The distribution boosting procedure produces an ordered sequence of \(K\) contrast trees \({\{R_{m}^{(k)}\}_{m=1}^M}_{k=1}^K\). Associated with each region \(R_{m}^{(k)}\) of each tree \(k\) is a transformation function \(g_{_{m_{k}}}^{(k)}(\cdot)\). Any prediction point \(\mathbf{x}\) lies within one of the regions \(m_{k}(\mathbf{x})\) of each contrast tree \(k\) with corresponding transformation function \(g_{m_{k}(\mathbf{x})}^{(k)}(\cdot)\). A value of \(z\) can be transformed to a estimated value for \(y\), \(\hat{y}=\hat {g}_{\mathbf{x}}(z\,)\), where
\[\begin{equation} \hat{g}_{\mathbf{x}}(z)=g_{m_{K}(\mathbf{x})}^{(K)}(g_{m_{K-1}(\mathbf{x})}^{(K-1)}(g_{m_{K-2}(\mathbf{x})}^{(K-2)}\cdot\cdot\cdot g_{m_{1}(\mathbf{x})}^{(1)}(z))). \tag{1.3} \end{equation}\]
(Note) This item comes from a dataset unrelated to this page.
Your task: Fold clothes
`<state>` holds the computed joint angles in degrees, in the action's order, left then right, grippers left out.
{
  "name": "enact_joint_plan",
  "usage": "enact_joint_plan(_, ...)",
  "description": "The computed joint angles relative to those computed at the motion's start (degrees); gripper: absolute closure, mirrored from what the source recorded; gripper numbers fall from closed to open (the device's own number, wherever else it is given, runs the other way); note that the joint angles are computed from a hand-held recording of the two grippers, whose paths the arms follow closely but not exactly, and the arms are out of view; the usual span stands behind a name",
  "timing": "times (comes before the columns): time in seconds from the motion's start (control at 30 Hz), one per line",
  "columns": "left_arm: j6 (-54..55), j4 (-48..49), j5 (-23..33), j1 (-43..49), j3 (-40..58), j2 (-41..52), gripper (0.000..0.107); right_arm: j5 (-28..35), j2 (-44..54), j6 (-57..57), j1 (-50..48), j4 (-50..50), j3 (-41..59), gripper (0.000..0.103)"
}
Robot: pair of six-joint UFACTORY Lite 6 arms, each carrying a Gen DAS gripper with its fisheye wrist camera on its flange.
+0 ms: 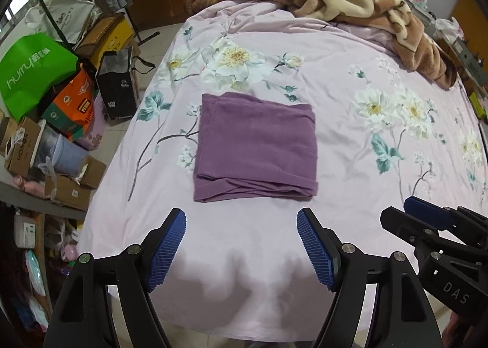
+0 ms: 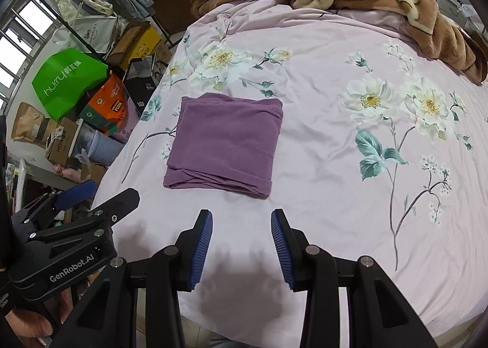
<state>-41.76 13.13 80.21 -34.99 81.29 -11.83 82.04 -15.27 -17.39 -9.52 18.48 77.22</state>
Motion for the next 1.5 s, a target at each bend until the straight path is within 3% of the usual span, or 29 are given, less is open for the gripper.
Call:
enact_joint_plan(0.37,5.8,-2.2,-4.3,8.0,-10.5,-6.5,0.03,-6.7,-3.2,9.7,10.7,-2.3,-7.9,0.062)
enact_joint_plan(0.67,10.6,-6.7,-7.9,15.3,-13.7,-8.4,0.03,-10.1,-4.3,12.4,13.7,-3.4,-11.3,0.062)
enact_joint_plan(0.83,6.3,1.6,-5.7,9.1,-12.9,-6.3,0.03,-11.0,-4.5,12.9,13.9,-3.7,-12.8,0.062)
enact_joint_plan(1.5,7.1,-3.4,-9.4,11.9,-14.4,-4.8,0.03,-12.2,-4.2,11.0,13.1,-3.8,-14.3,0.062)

That is, the transformed output of each successive tree is further transformed by the next tree in the boosted sequence.
1.4 Two-sample trees
Contrast trees are applied to a single data set where each observation has two outcomes \(y\) and \(z\), and a single set of predictor variables \(\mathbf{x}\). A similar methodology can be applied to two–sample problems where there are separate predictor variable measurements for \(y\) and \(z\). Specifically the data consists of two samples \(\{\mathbf{x}_{i}^{(1)},y_{i}\}_{1}^{N_{1}}\) and \(\{\mathbf{x}_{i}^{(2)},z_{i}\}_{1}^{N_{2}}\). The predictor values \(\mathbf{x}_{i}^{(1)}\) correspond to outcomes \(y_{i}\), and the values \(\mathbf{x}_{i}^{(2)}\) correspond to \(z_{i}\). The goal is to identify regions in \(\mathbf{x}\) - space where the two conditional distributions \(p_{y}(y\,|\,\mathbf{x})\) and \(p_{z}(z\,|\,\mathbf{x})\), or selected properties of those distributions, most differ.